# [Provided material]
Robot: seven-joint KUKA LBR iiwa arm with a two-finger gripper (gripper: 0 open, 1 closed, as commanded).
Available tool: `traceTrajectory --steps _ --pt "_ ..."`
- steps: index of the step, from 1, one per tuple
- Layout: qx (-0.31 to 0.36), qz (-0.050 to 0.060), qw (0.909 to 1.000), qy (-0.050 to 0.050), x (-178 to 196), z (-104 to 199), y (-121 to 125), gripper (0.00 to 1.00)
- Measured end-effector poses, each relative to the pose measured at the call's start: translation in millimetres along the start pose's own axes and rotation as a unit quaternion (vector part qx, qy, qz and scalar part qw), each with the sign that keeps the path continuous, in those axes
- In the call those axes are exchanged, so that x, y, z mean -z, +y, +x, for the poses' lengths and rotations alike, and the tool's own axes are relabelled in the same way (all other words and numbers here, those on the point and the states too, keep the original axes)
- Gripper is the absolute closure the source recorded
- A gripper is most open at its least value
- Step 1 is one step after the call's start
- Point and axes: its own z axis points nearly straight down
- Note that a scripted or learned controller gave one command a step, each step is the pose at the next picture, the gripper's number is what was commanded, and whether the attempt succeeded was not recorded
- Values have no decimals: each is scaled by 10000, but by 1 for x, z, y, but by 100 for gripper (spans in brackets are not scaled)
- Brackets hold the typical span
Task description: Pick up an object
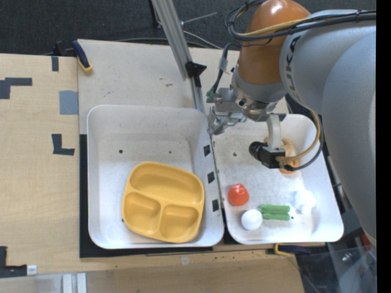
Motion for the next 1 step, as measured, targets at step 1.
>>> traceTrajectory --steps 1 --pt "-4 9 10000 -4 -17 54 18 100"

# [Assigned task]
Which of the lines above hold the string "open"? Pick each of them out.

# [Completed exercise]
Robot: seven-joint KUKA LBR iiwa arm with a two-finger gripper (gripper: 0 open, 1 closed, as commanded).
- A gripper is most open at its least value

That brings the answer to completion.